As it is aforementioned, two main benefits that provide the Behavior Trees architecture are modularity and reactivity. In our case, these are very important and useful, because of the complexity of the process and the multiplicity of the resources. So for instance, if a robot breaks down, such as ‘Racer7–14’ for the ‘Welding of steel profiles/panels’ task during the real-time process execution, there is no need to run again the whole planning scenario. Modularity provides the ability to separate all the operations as a different node or tree and in such an emergency case, through reactivity, the specific resource will be not taken into consideration for the specific operation. Thus, only this operation will be simulated and planned again, using this time the updated available resources.

7. Conclusions and future steps

This manuscript introduced a novel approach, focusing on the investigation of complex processes in Human-Robot Collaborative (HRC) layouts and aiming at creating valuable plans for resource allocation. A dynamic decision-making logic has been proposed combing both constraints, that exclude some resources, and mathematical criteria that are used for the detailed calculation of a satisfactory solution. The most important innovation of this development is the building of the model under the Behavior Trees (BTs) architecture, aiming at a more dynamic, modular module that focuses on its usage also during real-time process execution for plan rescheduling. Subsequently, a complex case study of the automotive is used to demonstrate the approach, which is focused on the assembly of large parts and more specifically on the preassembly phase of buses. This case study consists of numerous sub-assemblies that need complex process planning, that takes into consideration both human-centered parameters, such as reduction of physical and mental effort and time savings, as well as the increased demands on the product and process quality. It contains operations that both need to be executed exclusively by humans and the ones that, based on the HROP evaluation are better to be executed by robots. The presented results show that the HROP module takes all of these under consideration.

An important limitation of the proposed approach is that it is difficult to run the entire evaluation of HROP in real-time. This means that a first evaluation of the whole process has to take place, calculating the overall plan. In real-time, it can replan only a node or a smaller tree, making good use of the modularity and reactivity benefits of Behavior Trees architecture. In addition, in the current implementation, the evaluation of the HRC quality is limited and the module is not examining if an operation is better to be executed by a single resource or by human-robot collaboration.

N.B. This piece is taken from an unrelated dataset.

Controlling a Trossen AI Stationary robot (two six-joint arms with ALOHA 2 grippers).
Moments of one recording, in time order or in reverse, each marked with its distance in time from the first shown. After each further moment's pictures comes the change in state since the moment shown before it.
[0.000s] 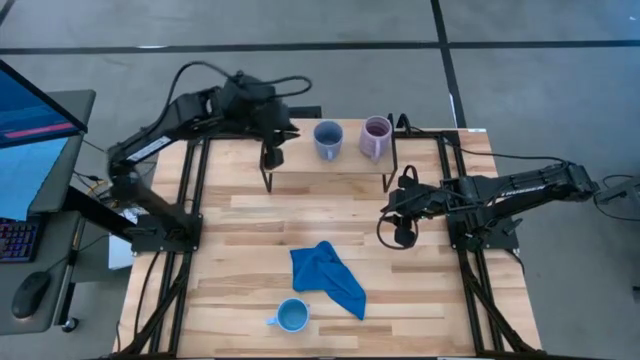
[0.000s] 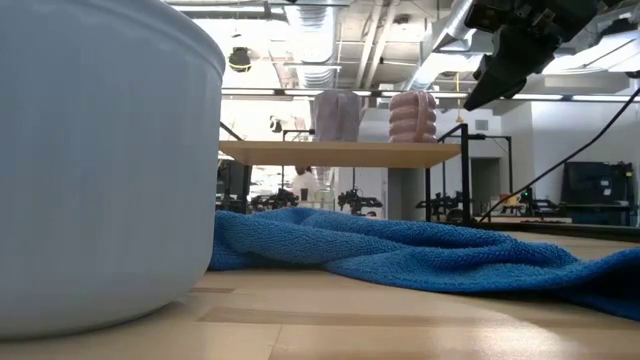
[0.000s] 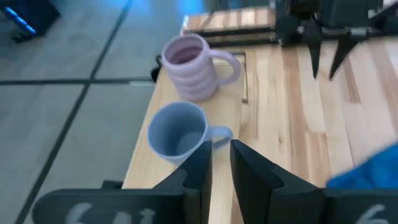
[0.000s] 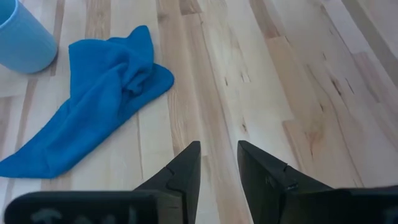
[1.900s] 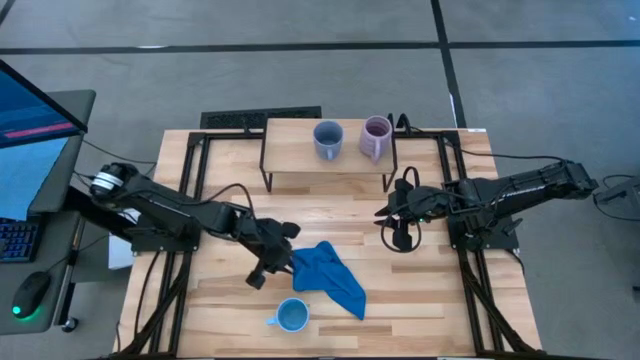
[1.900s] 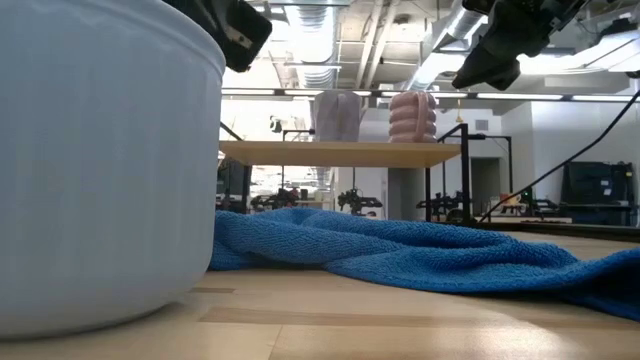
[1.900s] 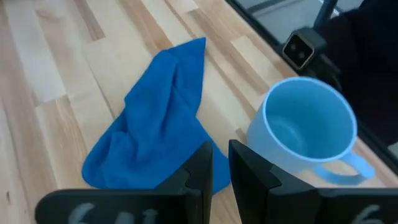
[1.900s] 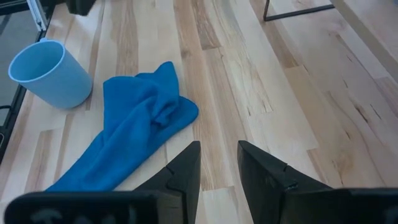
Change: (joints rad) left arm -0.607 -0.125 -0.997 0.756 0.221 -0.105; right arm 0.048 0.000 0.000 0.120 0.000 0.062
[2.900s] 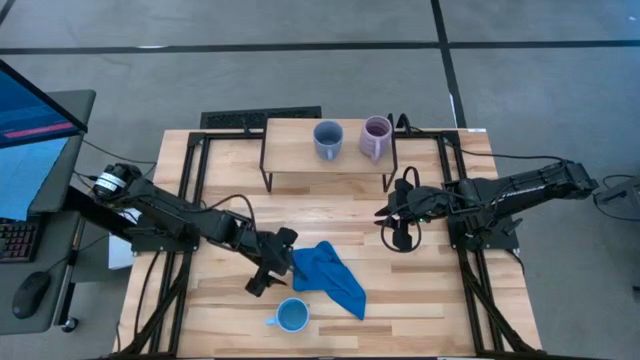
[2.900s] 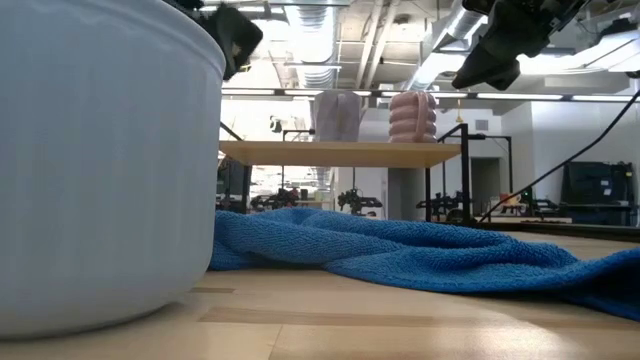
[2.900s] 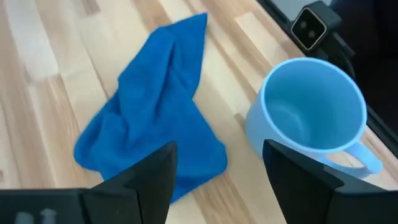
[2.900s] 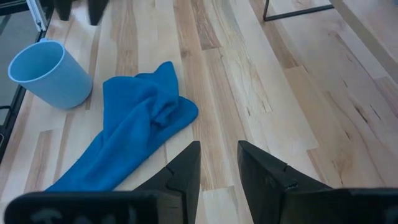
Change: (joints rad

Future work involves the implementation of the Human-Robot Operation Planning (HROP) module in even more complex case studies, that consist of many tasks with even more operations. In addition, the integration of more types of resources, mainly robotic ones, with different specifications is an important next step. Another important addition to a next study would be the implementation and enhancement of all the constraints and criteria proposed in this manuscript, as well as the development of a GUI for the HROP module and the addition of interaction with the user tab. The integration of more ergonomic criteria is also an ongoing work aiming at a more human-friendly planning framework. Furthermore, the planning time has to be fastened, since it depends on the number of operations that are simulated and it may last a long time. Last but not least, a Human-Robot Collaboration – Quality Index (HRC – QI) will be implemented, aiming at the calculation of the HRC quality for a whole industrial process, by using metrics that will help to cover more aspects related to human-robot collaboration. The integration of the proposed HROP development is examined under the PENELOPE project.

Acknowledgements

This research has been supported by the European project “PENELOPE Closed-loop digital pipeline for a flexible and modular manufacturing of large components” (Grant Agreement: 958303) funded by the European Commission”.

Disclosure statement

No potential conflict of interest was reported by the author(s).